Why CISOs should care

This is not a passive credential stealer. It actively uses whatever access it finds to expand its own footprint across the ecosystem. A single developer installing one compromised package can become the vector through which the malware reaches every package that developer can publish, and then every developer who installs those packages. The recursive spread mechanism means the attack surface grows faster than most standard detection and response workflows are designed to handle.

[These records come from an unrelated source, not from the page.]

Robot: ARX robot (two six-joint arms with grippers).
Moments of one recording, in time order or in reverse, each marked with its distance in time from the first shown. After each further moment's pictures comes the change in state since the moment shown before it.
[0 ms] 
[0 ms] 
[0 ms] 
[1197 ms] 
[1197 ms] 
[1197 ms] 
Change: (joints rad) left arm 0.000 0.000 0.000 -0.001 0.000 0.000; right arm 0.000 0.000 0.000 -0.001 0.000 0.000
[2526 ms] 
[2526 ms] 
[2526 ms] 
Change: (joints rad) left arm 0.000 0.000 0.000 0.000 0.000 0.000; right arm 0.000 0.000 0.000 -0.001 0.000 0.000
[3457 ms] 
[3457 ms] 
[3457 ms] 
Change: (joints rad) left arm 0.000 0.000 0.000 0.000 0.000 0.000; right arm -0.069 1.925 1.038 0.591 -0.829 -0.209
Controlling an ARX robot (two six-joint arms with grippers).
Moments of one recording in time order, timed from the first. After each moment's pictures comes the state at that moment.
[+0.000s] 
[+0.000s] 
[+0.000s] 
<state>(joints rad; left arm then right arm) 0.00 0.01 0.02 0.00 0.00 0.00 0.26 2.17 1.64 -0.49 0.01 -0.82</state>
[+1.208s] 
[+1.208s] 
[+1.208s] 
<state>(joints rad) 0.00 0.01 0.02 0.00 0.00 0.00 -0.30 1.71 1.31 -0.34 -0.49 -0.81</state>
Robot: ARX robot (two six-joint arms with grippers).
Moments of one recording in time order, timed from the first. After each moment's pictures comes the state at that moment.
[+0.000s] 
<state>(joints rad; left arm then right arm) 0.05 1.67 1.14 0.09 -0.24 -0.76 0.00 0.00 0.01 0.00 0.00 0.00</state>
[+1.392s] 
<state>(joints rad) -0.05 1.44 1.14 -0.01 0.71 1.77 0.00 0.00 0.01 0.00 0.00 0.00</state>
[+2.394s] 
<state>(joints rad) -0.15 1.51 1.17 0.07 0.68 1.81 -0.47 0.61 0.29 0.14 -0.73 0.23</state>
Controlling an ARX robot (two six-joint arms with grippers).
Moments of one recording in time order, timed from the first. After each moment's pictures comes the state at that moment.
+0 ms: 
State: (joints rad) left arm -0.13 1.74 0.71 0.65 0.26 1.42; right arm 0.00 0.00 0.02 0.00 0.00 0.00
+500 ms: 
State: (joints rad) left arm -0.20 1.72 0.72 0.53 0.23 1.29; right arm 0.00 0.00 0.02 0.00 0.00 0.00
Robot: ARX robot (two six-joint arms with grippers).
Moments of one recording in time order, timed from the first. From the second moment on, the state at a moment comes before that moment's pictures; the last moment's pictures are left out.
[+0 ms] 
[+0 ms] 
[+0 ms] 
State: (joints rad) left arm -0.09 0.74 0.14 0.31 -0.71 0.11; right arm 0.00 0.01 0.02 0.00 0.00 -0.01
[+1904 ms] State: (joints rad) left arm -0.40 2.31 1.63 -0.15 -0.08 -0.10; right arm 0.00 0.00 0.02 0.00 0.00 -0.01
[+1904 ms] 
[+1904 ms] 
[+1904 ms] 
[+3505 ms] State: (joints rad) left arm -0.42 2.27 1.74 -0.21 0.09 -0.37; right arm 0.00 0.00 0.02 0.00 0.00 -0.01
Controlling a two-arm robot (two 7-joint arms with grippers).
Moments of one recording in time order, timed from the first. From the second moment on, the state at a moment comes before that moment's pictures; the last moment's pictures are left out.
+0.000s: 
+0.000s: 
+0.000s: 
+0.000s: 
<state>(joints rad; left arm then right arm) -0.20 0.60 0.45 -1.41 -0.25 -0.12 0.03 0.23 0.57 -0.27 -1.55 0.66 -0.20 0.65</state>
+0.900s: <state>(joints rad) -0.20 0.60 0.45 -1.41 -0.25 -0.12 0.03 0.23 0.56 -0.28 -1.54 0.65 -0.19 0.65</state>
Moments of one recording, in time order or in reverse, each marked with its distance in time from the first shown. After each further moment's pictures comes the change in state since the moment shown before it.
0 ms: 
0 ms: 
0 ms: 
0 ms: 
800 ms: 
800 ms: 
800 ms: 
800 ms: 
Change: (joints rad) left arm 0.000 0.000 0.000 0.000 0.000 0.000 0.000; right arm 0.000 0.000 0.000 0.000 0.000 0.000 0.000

The inclusion of PyPI as a secondary propagation target is also significant. A developer environment with both npm and PyPI credentials is a two-for-one opportunity for this malware, and the overlap between Python and JavaScript tooling in modern AI and cloud-native development stacks means that population is substantial.

3 practical actions

  1. Remove all listed compromised package versions from development environments and CI/CD pipelines immediately: Treat every version in the identified range as malicious, audit internal package mirrors and artifact caches for cached copies, and verify that no downstream packages in your ecosystem were republished with the injected payload.
  2. Rotate all credentials that may have been present on affected systems: This includes npm and PyPI publish tokens, API keys, SSH keys, cloud service credentials, CI/CD tokens, and any LLM platform credentials stored in environment variables or configuration files on developer machines that had the packages installed.
  3. Audit npm publish token scope and restrict package publish permissions: Review which developer accounts hold publish rights across your npm packages and apply least-privilege principles. Tokens with broad publish access across multiple packages are exactly what this malware exploits to maximize spread.